§ **What to do**
Count how many lines of the material contain the string "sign", then give that number and nothing more.

---------- Data records ----------

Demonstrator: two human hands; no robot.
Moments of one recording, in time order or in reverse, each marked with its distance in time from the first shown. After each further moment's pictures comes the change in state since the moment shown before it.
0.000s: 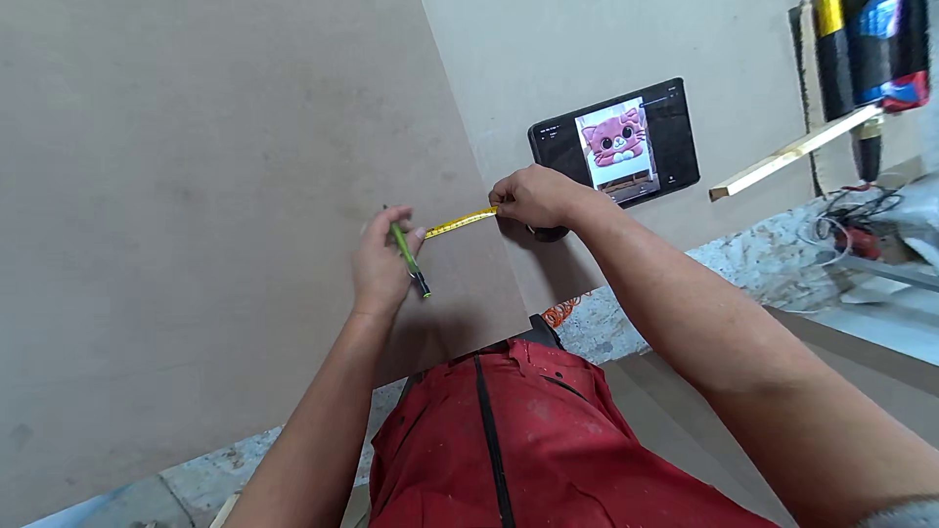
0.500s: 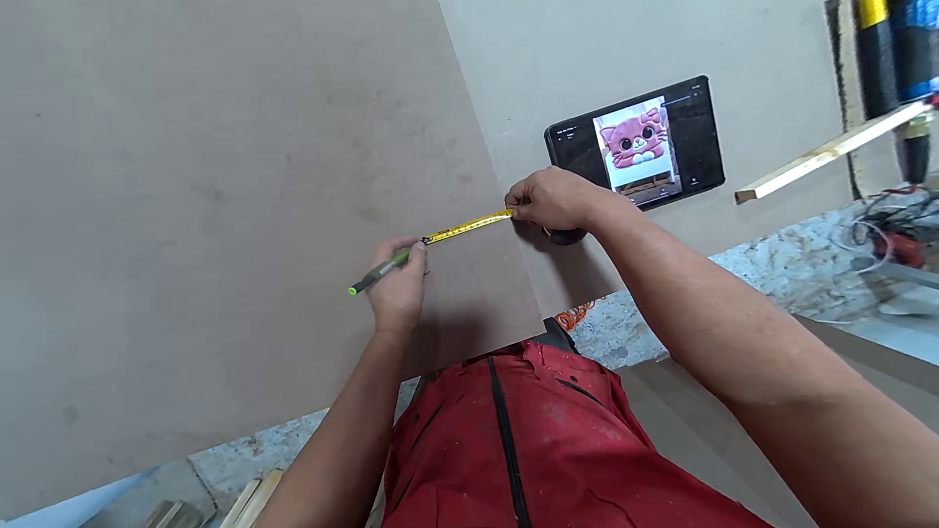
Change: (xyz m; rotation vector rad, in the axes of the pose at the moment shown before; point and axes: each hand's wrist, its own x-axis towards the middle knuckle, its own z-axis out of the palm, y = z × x) left_hand -0.025 0.009 0.009 -0.214 0.173 -0.425; right_hand -0.001 0.001 -0.001 0.034 -0.016 0.018
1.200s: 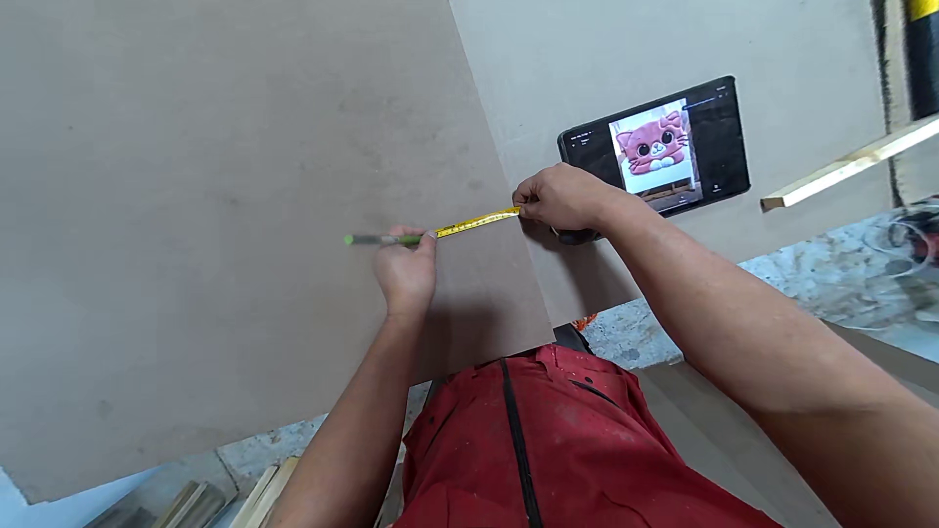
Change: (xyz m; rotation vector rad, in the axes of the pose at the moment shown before) left_hand 0.030 0.025 0.010 0.229 0.053 -0.066; right_hand 0.012 -0.001 -0.011 -0.009 0.008 0.007
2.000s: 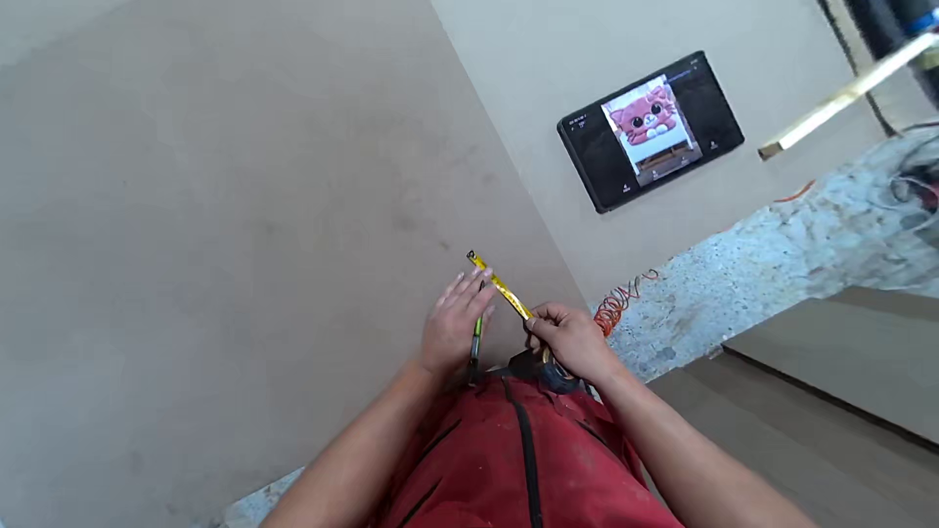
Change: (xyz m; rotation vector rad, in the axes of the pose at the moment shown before) left_hand -0.037 -0.119 -0.025 0.300 -0.364 1.238; right_hand -0.117 -0.118 0.226 1.089 0.330 0.459
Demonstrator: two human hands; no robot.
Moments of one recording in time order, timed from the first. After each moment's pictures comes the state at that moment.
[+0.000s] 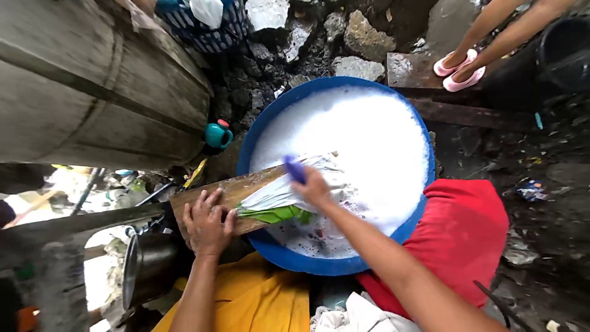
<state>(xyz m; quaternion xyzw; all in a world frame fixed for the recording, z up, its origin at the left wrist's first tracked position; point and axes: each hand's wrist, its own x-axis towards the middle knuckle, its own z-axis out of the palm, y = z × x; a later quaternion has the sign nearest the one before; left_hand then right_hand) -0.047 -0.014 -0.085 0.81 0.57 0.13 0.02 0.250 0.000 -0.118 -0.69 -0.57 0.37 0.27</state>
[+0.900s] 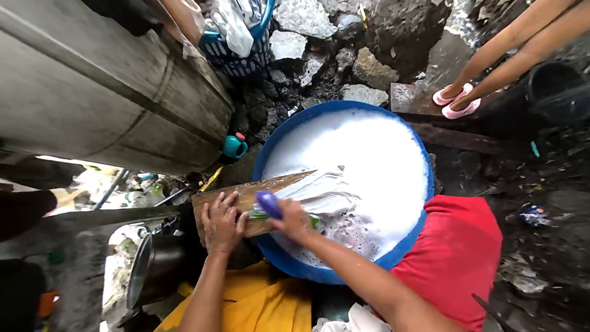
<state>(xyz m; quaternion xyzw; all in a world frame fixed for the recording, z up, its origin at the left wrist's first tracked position) -0.046 -0.012 -0.082 0.81 0.58 0.13 0.04 0.172 -0.035 -0.095 -0.63 -0.64 0.38 0.21</state>
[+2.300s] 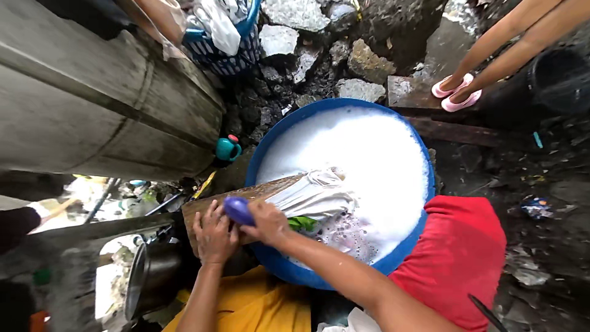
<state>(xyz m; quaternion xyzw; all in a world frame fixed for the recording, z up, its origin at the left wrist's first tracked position) -0.044 -0.011 -0.081 0.81 0.57 0.13 0.03 0.140 -0.006 -0.072 -0.58 -0.67 0.40 0.22</state>
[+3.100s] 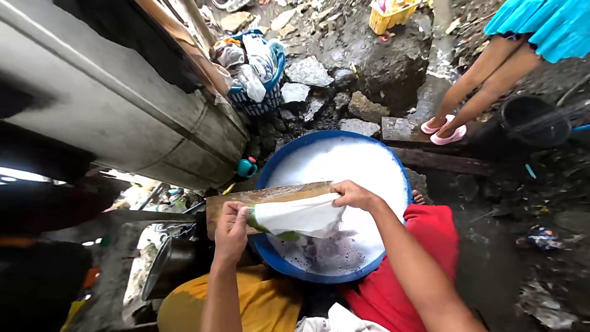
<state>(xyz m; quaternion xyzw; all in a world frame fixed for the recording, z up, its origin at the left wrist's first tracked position) 0.066 -0.076 0.050 0.60 0.50 0.49 0.39 0.390 -0.027 -0.010 -0.41 -0.64 0.58 0.29</state>
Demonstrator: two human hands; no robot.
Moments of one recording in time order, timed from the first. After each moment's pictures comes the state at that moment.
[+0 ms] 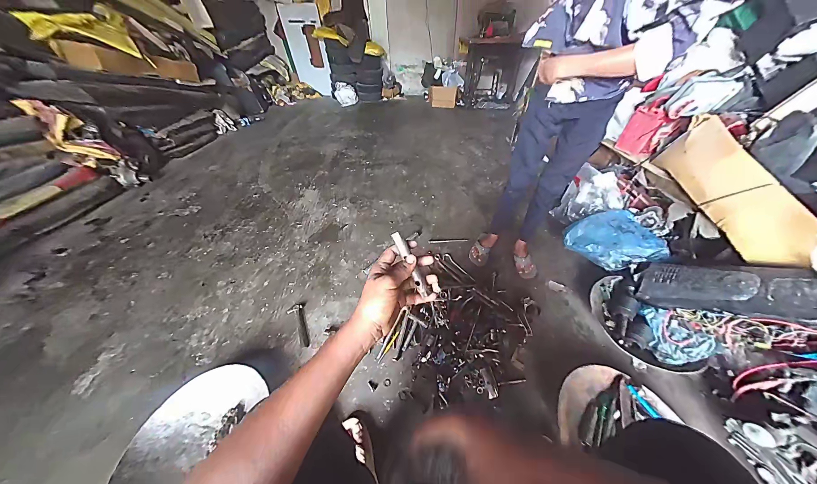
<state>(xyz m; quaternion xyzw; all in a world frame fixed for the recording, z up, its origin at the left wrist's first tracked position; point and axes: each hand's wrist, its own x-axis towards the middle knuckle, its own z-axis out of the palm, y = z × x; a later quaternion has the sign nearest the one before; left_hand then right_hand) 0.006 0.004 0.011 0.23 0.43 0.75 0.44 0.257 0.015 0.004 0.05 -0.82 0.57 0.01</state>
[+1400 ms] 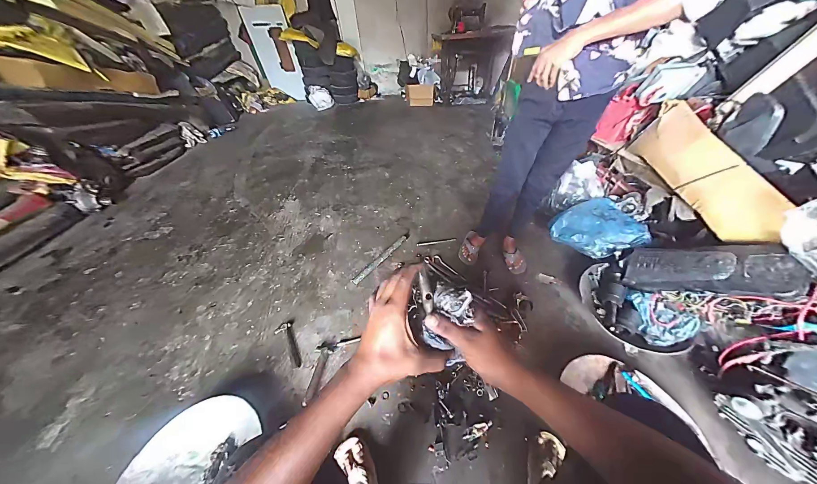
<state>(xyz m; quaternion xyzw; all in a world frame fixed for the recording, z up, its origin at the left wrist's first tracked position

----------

§ **Exercise response**
2